MontrealCorpusTools / Montreal-Forced-Aligner

Command line utility for forced alignment using Kaldi
https://montrealcorpustools.github.io/Montreal-Forced-Aligner/
MIT License
1.31k stars 244 forks source link

[BUG] Unexpected G2P output for simple words, and multiple candidates should sort by probability, not alphabetic order #743

Open iamanigeeit opened 7 months ago

iamanigeeit commented 7 months ago

Hello,

I have been experimenting with the pretrained English (US) MFA model in Python.

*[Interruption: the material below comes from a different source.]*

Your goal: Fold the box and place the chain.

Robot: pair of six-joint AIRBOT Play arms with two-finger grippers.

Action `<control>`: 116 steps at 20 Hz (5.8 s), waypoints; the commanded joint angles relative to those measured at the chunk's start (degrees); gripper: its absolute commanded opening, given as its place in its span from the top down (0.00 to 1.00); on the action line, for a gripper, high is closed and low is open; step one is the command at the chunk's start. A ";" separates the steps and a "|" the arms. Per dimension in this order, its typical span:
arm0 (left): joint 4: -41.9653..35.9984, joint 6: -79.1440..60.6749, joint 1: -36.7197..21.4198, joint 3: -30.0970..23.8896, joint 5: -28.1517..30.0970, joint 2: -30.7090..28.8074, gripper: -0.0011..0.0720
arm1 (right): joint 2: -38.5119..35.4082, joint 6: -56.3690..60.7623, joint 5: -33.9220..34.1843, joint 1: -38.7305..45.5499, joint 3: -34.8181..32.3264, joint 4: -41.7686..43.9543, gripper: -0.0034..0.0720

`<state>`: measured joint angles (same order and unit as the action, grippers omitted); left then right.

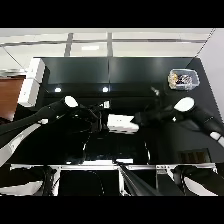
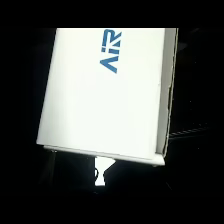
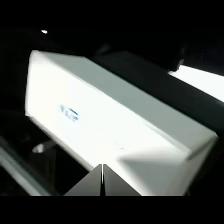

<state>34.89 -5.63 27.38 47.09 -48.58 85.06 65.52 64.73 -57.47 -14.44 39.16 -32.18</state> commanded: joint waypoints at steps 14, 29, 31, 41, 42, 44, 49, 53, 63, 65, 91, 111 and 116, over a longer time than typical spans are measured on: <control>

from montreal_forced_aligner.g2p.generator import PyniniGenerator
from montreal_forced_aligner.models import G2PModel, ModelManager
language = "english_us_mfa"

manager = ModelManager()
manager.download_model("g2p", language)

model_path = G2PModel.get_pretrained_path(language)
g2p = PyniniGenerator(g2p_model_path=model_path, num_pronunciations=1)
g2p.setup()

Problems with simple words like my or hehe:

>>> g2p.rewriter('my')
['mʲ i]
>>> g2p.rewriter('hehe')
['h ə']

Sometimes this can be solved by increasing num_pronunciations:

>>> g2p = PyniniGenerator(g2p_model_path=model_path, num_pronunciations=2)
>>> g2p.setup()
>>> g2p.rewriter('my time')
['m aj tʰ aj m', 'm ɑ tʰ aj m', 'm ə tʰ aj m', 'mʲ i tʰ aj m']

The first one happens to be correct but this is a consequence of sorting lexicographically according to

https://github.com/MontrealCorpusTools/Montreal-Forced-Aligner/blob/45ef83b07bacd4c1cd256d1bce2aca658b1c9e45/montreal_forced_aligner/g2p/generator.py#L184

So it's wrong in other cases:

>>> g2p.rewriter('you do')
['j ə d ow', 'j ə d ʉː', 'j ʉː d ow', 'j ʉː d ʉː']

And the cross product makes sentences with $n$ words and $k$ possibilities per word take $O(k^n)$, surely not what we want when we only need the best match:

https://github.com/MontrealCorpusTools/Montreal-Forced-Aligner/blob/45ef83b07bacd4c1cd256d1bce2aca658b1c9e45/montreal_forced_aligner/g2p/generator.py#L390

Maybe the most straightforward method is to take top_rewrite for each word and just join them?

mmcauliffe commented 7 months ago

So in general I would not recommend using G2P for common words. The grapheme sequence "my" is overwhelmingly going to be pronounced as "mʲ i" because of the sheer number of words that end in "my" like "alchemy", "anatomy", etc, and these words are weighted the same as the word "my". The use case for G2P is to generate pronunciations for low frequency words not the simple words you're using above, since those are all covered by a pronunciation dictionary and behave quite differently than longer and less frequent words. So you'd get better by using dictionary lookups with pronunciation dictionary and only using g2p as a fall back.

iamanigeeit commented 3 months ago

@mmcauliffe Thanks for the reply. I understand everything is geared towards aligning audio, not for other applications. Is there a way to do normal G2P in MFA or do I have to customize G2P to check the dictionary for known words?

This seems to be a natural extension for MFA, since the phoneme definitions are universal (?) and based on actual acoustics. IOf the multilingual G2P models available, MFA is definitely better than espeak-ng, while NeMo G2P requires downloading the entire framework. Not sure about epitran (will try next).